I was quite content to be alone, so that I might at my ease search for traces of personal ornament worn by the man who had thus met his death. The place was somewhat cramped, and there really was not room in it for more than one person to work freely.
Whilst I was thus engaged, I suddenly heard a shout, followed by a crash, and, to my dismay, an avalanche of rubble shot down the inclined passage of descent. I at once left the skeleton, and hastened to effect my exit, but found that this was impossible. Much of the superincumbent earth and stone had fallen, dislodged by the vibrations caused by the picks of the men smashing up the chalk blocks, and the passage was completely choked. I was sealed up in the hollow where I was, and thankful that the earth above me had not fallen as well, and buried me, a man of the present enlightened age, along with the primeval savage of eight thousand years ago.
A large amount of matter must have fallen, for I could not hear the voices of the men.
I was not seriously alarmed. The workmen would procure assistance and labour indefatigably to release me; of that I could be certain. But how much earth had fallen? How much of the passage was choked, and how long would they take before I was released? All that was uncertain. I had a candle, or, rather, a bit of one, and it was not probable that it would last till the passage was cleared. What made me most anxious was the question whether the supply of air in the hollow in which I was enclosed would suffice.

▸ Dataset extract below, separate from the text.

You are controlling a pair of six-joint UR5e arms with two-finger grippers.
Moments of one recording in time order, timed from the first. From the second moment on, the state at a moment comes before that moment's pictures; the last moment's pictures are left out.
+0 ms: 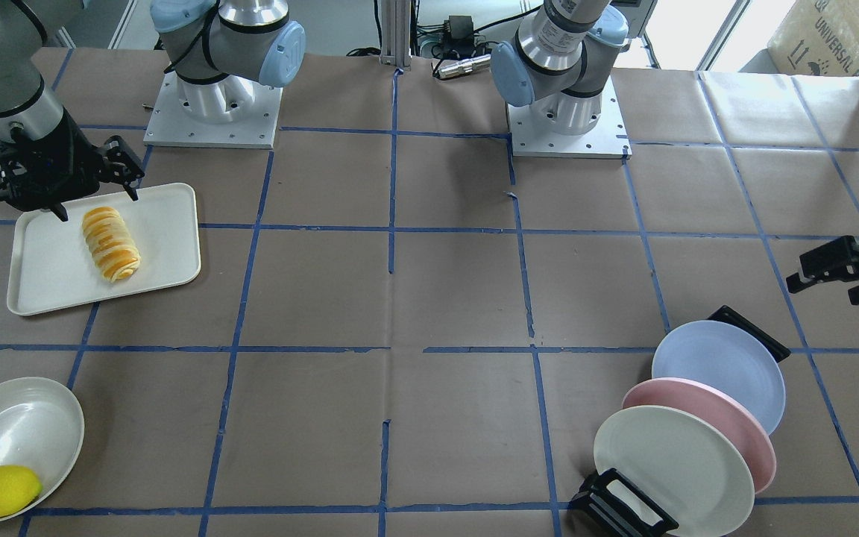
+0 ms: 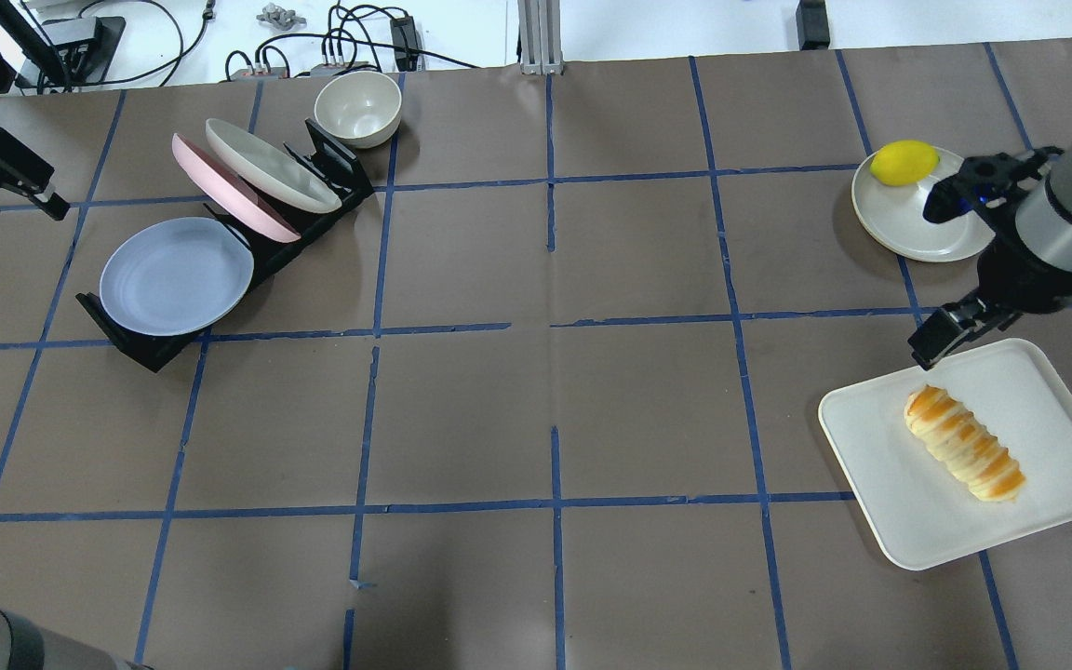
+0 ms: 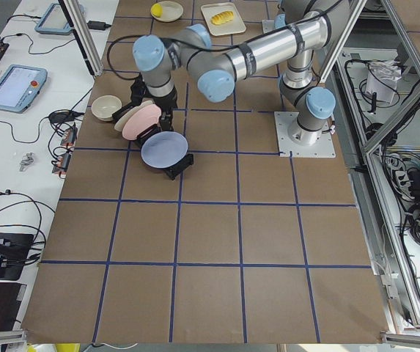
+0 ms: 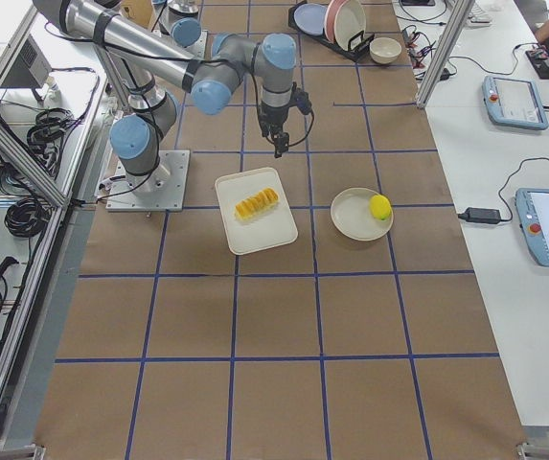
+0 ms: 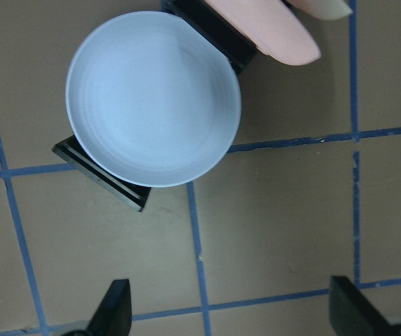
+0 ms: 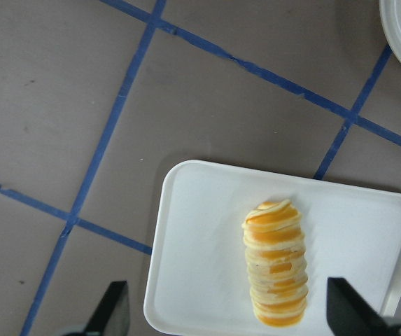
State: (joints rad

My enthusiasm for prehistoric research failed me just then. All my interests were concentrated on the present, and I gave up groping about the skeleton for relics. I seated myself on a stone, set the candle in a socket of chalk I had scooped out with my pocket-knife, and awaited events with my eyes on the skeleton.

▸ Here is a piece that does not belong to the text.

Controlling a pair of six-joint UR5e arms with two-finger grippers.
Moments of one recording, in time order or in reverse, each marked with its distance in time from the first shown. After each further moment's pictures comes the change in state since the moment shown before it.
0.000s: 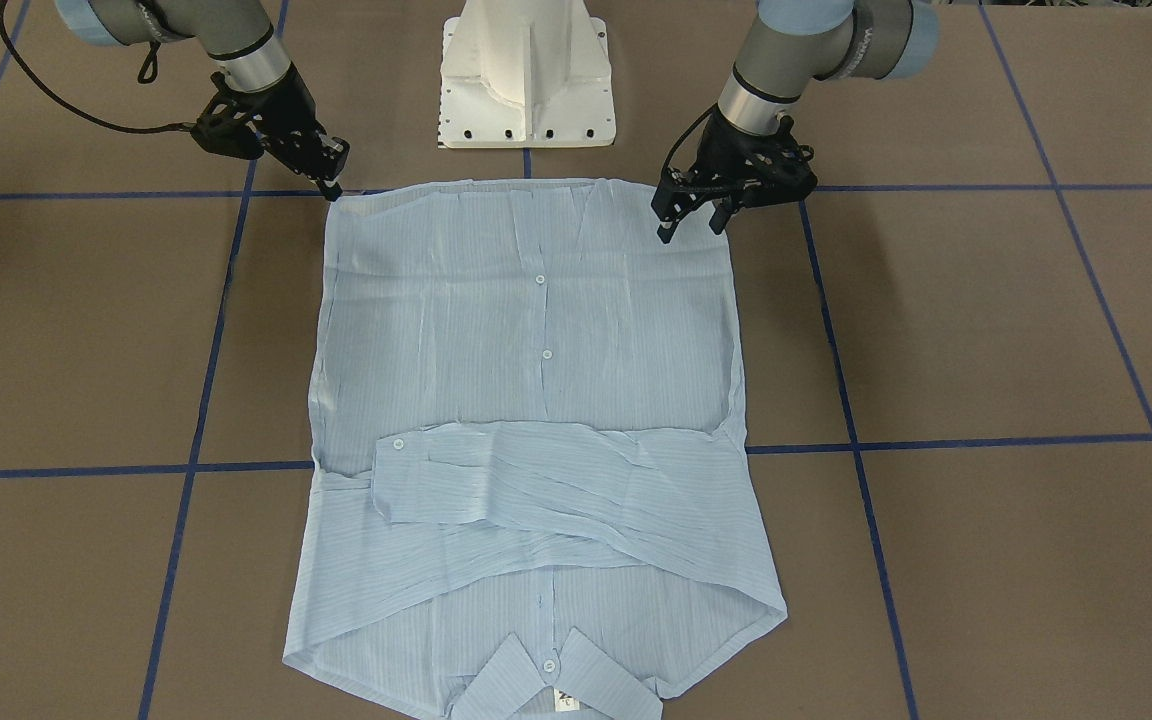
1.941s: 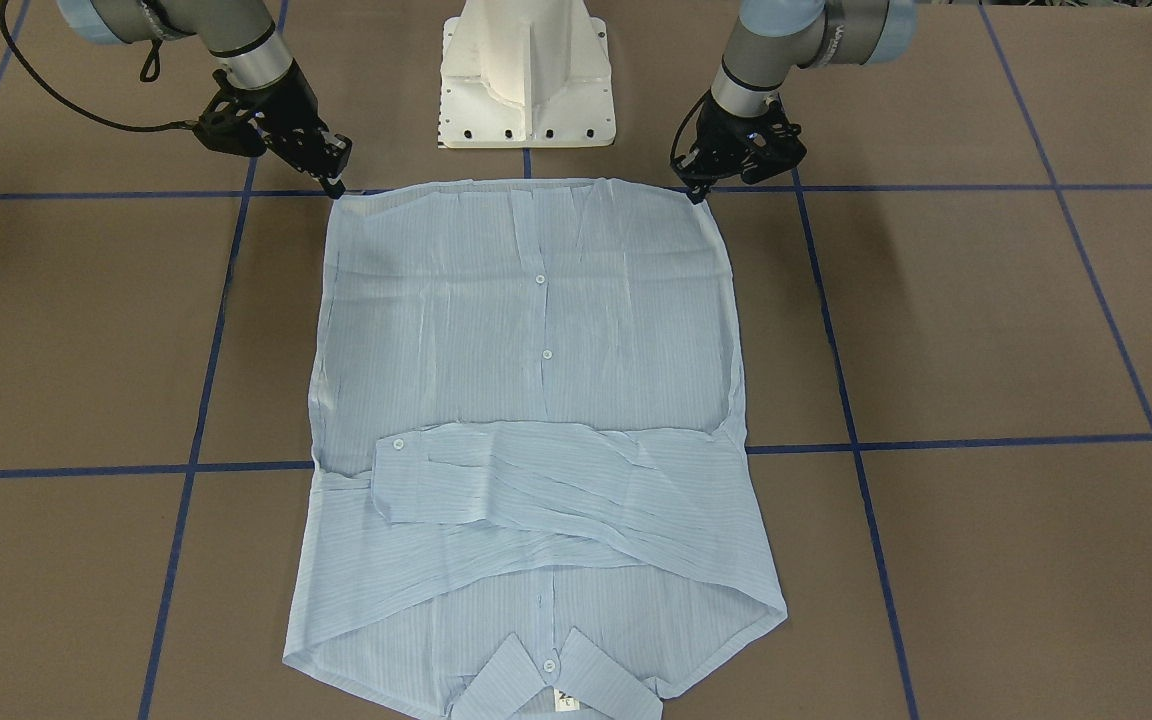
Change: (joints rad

Time passed somewhat wearily. I could hear an occasional thud, thud, when the men were using the pick; but they mostly employed the shovel, as I supposed. I set my elbows on my knees and rested my chin in my hands. The air was not cold, nor was the soil damp; it was dry as snuff. The flicker of my light played over the man of bones, and especially illumined the skull. It may have been fancy on my part, it probably was fancy, but it seemed to me as though something sparkled in the eye-sockets. Drops of water possibly lodged there, or crystals formed within the skull; but the effect was much as of eyes leering and winking at me. I lighted my pipe, and to my disgust found that my supply of matches was running short. In France the manufacture belongs to the state, and one gets but sixty allumettes for a penny.
I had not brought my watch with me below ground, fearing lest it might meet with an accident; consequently I was unable to reckon how time passed. I began counting and ticking off the minutes on my fingers, but soon tired of doing this.

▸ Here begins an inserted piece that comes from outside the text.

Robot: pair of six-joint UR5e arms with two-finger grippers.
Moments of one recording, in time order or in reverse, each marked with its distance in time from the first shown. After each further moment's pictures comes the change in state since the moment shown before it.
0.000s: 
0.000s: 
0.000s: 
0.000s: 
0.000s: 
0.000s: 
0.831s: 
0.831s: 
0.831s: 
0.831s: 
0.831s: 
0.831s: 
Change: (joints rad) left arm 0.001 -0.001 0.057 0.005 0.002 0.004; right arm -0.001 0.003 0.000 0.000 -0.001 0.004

My candle was getting short; it would not last much longer, and then I should be in the dark. I consoled myself with the thought that with the extinction of the light the consumption of the oxygen in the air would be less rapid. My eyes now rested on the flame of the candle, and I watched the gradual diminution of the composite. It was one of those abominable bougies with holes in them to economise the wax, and which consequently had less than the proper amount of material for feeding and maintaining a flame. At length the light went out, and I was left in total darkness. I might have used up the rest of my matches, one after another, but to what good?—they would prolong the period of illumination for but a very little while.
A sense of numbness stole over me, but I was not as yet sensible of deficiency of air to breathe. I found that the stone on which I was seated was pointed and hard, but I did not like to shift my position for fear of getting among and disturbing the bones, and I was still desirous of having them photographed in situ before they were moved.
I was not alarmed at my situation; I knew that I must be released eventually. But the tedium of sitting there in the dark and on a pointed stone was becoming intolerable.